I recently went through divorce, after some very happy 8 years of relationship. It was the most excruciating, painful, debilitating and dark year of my life. I faced all my fears, insecurities, I sat with the part of me that didn’t want to live anymore. I got to see myself in ways I thought I wasn’t: desperate, clingy, needy, fearful, revengeful, feeling guilty, ashamed, doomed, and like my life was over.
After six months of back and forth between me and him, between yes and no, after three more months of intense healing processes, assisted by four life coaches, and supported by many more friends, I finally feel like I’m on the other side now.
If you’re going through divorce, break-up, or separation, and you feel like it’s the hardest thing that ever happened to you, here’s what truly helped me, and I believe it will help you as well:
- Keep in mind the light at the end of the tunnel. There will come a time when you’ll truly feel that this was the best thing that happened to you. I know right now it might feel like the opposite is true, like this is the end of all of it. But keep in the background of your mind, this possibility, that there can be ways, which you’re not seeing right now, that this can be a really good thing. Don’t try to shove this thought on top of your pain though, don’t try to make yourself believe it; just keep it there with a ‘what if…’, along with your pain.
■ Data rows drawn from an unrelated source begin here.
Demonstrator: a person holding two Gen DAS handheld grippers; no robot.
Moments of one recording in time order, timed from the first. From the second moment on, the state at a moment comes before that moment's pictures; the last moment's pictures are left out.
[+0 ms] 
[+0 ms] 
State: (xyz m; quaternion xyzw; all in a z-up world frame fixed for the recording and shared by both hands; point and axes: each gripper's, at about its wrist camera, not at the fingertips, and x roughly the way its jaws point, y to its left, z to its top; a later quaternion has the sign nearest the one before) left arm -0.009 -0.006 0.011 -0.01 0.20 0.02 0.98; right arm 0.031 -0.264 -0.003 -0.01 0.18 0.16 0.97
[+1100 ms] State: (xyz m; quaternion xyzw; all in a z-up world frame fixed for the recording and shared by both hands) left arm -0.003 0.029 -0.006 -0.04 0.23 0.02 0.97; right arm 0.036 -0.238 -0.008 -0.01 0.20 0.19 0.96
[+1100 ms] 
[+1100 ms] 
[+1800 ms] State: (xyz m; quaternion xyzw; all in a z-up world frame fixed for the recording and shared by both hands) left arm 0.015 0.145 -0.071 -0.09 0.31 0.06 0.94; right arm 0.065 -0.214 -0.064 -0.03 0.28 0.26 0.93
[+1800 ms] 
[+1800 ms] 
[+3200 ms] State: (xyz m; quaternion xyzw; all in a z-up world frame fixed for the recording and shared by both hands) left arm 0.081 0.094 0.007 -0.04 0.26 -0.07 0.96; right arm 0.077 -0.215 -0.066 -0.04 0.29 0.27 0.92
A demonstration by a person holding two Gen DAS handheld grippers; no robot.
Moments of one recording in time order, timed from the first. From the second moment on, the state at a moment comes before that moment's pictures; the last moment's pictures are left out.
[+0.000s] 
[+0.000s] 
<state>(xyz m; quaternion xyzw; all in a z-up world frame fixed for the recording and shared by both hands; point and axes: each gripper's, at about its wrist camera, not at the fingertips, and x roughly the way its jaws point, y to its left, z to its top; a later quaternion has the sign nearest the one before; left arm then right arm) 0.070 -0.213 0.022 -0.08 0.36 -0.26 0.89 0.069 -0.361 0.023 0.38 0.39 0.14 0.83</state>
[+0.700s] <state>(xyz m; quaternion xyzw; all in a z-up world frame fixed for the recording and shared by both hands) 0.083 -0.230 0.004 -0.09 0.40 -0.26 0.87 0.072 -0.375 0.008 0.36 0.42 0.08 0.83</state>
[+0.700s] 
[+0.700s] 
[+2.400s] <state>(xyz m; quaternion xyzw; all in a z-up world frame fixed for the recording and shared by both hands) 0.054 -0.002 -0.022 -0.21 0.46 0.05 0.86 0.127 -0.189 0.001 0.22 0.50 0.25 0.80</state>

- It’s a chance to reinvent yourself. You’re no longer bound by any expectations that you have to meet, there isn’t any way that you have to be or things that you need to do. Complete blank sheet of paper. You get to decide who you want to be, you dictate what you want to do. Who would you be, what would you do, at this time of being reborn?
- Reach out for support. Selectively. Do take time for yourself only, but know that you’re not alone, and don’t isolate yourself. Be selective about the people you’re sharing your journey with. If you feel like you’re deep in rage, fear, shame, revenge, find a friend who knows how to just listen. If you need some ranting, do some of that too; but don’t linger there, you’ll just go deeper in the murkiness. Find someone who can hold space, who doesn’t pity you, or hate on the other person, and truly knows that things will get better.
- Feel your emotions fiercely. Let your body take you on a cathartic journey. Weep, punch, curl into a ball, stomp your feet, cry your eyes and your heart out. Stay present with the sensations in your body, rather than go with the story in your head.
- Do things out of your comfort zone, things that challenge you. I jumped out of an airplane, bungee jumped, went on long hard bike rides, traveled alone, went to improv classes, took cold showers, and learned some rock climbing. The things you choose to do might look different, but do something that you’ve never done before. It will give you confidence that you’re rocking it, and the adrenaline and dopamine your body will be producing will reset your system and you’ll feel better.
- Sweat it out. It was one of those evenings when I was allowing myself to feel the intensity of my feelings. And my body, in all its intelligence and wisdom, took me out for a run. I wasn’t even thinking about it, it was like I was controlled by something outside of me. I put on my running gear, and went full throttle on. From then on, every time I went for a run, my mind would switch gears and became more positive. Later on, I learned that physical exercise is one of the best ways to complete a stress cycle. It might sound trite, but really, exercise is so good for you.
- Write it out. Put pen to paper, get your thoughts out of your head. Write letters which you don’t send. Make lists: what you loved in the relationship, what you hated. The good, the bad, things that you did, said, things that they did, said, things that you’d like to keep, things that you’d like to change, things that you’ve learned. Write anything and everything. If you keep it in your head, your thoughts will recycle over and over again, and it feels like it will never end. If you put it on paper, you’ll come to a point where you’ll feel the emptiness, there will be nothing left to be said. It will feel complete. And you’ll be more ready to move on.
- Evolve your self-pleasuring practice, take your orgasm to new heights. Now that you’re single, sex can become so much simpler, you can go back to basics, without the complexities that come with partner sex. Just like a skilled musician still practices scales, just like a pro dancer still practices their basic step, spending time to cultivate your sex life with yourself, is an art, and fine-tunes your body for greater pleasure capacity. Orgasm, pleasure, and all the good hormones that run through your body with it, are a deeply healing medicine. Give yourself this gift. I certainly did and amazed myself how much more pleasure and healing my body is capable of.
- Cultivate beauty, quality, comfort. Clean out your house, throw away things that don’t serve you anymore, buy new, beautiful things. They don’t have to be expensive. A simple scented candle can bring so much comfort when you immerse yourself in gratitude for the small things in life.
If you’re going through hard times, my heart truly goes out to you. Things will get better, and you can do it! Know that it’s a process, and that it’s not linear. There will be times when it feels like you’ve regressed your progress. It’s ok, it’s normal, and there’s hope. I went through it, and if I could do it, so can you.